Porque cree que tiene una responsabilidad. Mbappé no es un jugador que se limite a jugar; ve su plataforma como algo que debe usar. Pero eso tiene un costo.
¿Y la respuesta de Le Pen y Bardella? ¿Fue efectiva?
Muy efectiva. Encontraron el punto débil: el fracaso en el PSG. Es difícil predicar sobre política cuando tus propias predicciones deportivas no se cumplieron. Además, el argumento sobre los impuestos fue demoledor.
¿Crees que esto afecta su posición en la selección?
Inevitablemente. Deschamps está en una posición incómoda. No puede ignorar que su estrella está generando divisiones políticas, pero tampoco puede castigarlo por sus convicciones.

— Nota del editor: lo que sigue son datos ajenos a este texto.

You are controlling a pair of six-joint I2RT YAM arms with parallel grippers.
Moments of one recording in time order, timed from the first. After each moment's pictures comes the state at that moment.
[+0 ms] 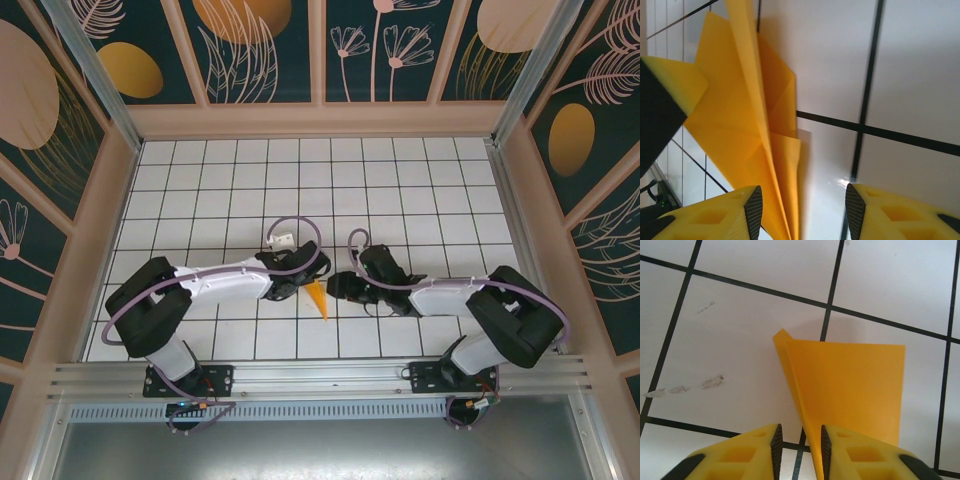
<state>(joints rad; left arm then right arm) -0.95 1.64 0.91 -0.45 -0.46 -1.15 0.79 1.46 0.45 0.27 -0.33 0.87</state>
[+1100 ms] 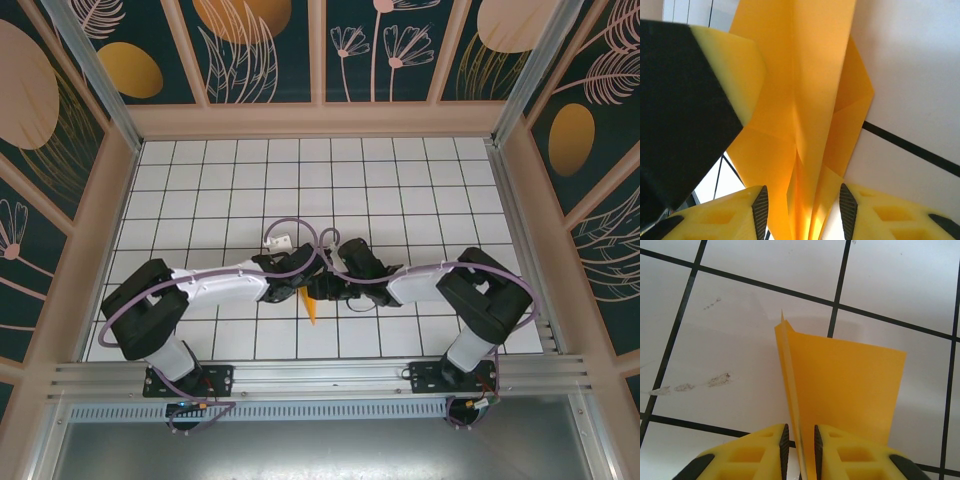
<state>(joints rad) -0.95 1.61 0.87 -0.42 -0.45 -1.15 0.85 1.65 0.61 0.30 -0.44 0.74</state>
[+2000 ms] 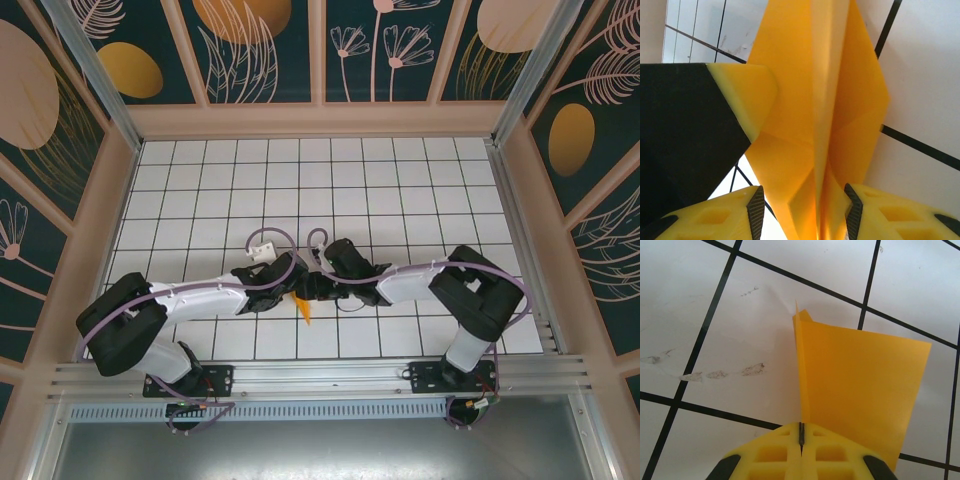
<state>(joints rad) -0.92 1.47 0.67 -0.25 -0.43 -1.20 0.92 1.70 0.69 0.28 -0.39 0.78</state>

¿Esto es nuevo o Mbappé siempre ha sido así?
No es nuevo. Ya lo hizo en 2024 con las legislativas, y antes con ese comentario sobre el joven que murió en 2023. Parece que no puede evitarlo, incluso cuando sabe que le traerá problemas.
¿Qué pasa si RN gana las presidenciales?
Entonces Mbappé habrá estado en el lado perdedor de una batalla política importante. Sus críticas habrán sido inútiles, y sus adversarios políticos tendrán munición para recordárselo durante años.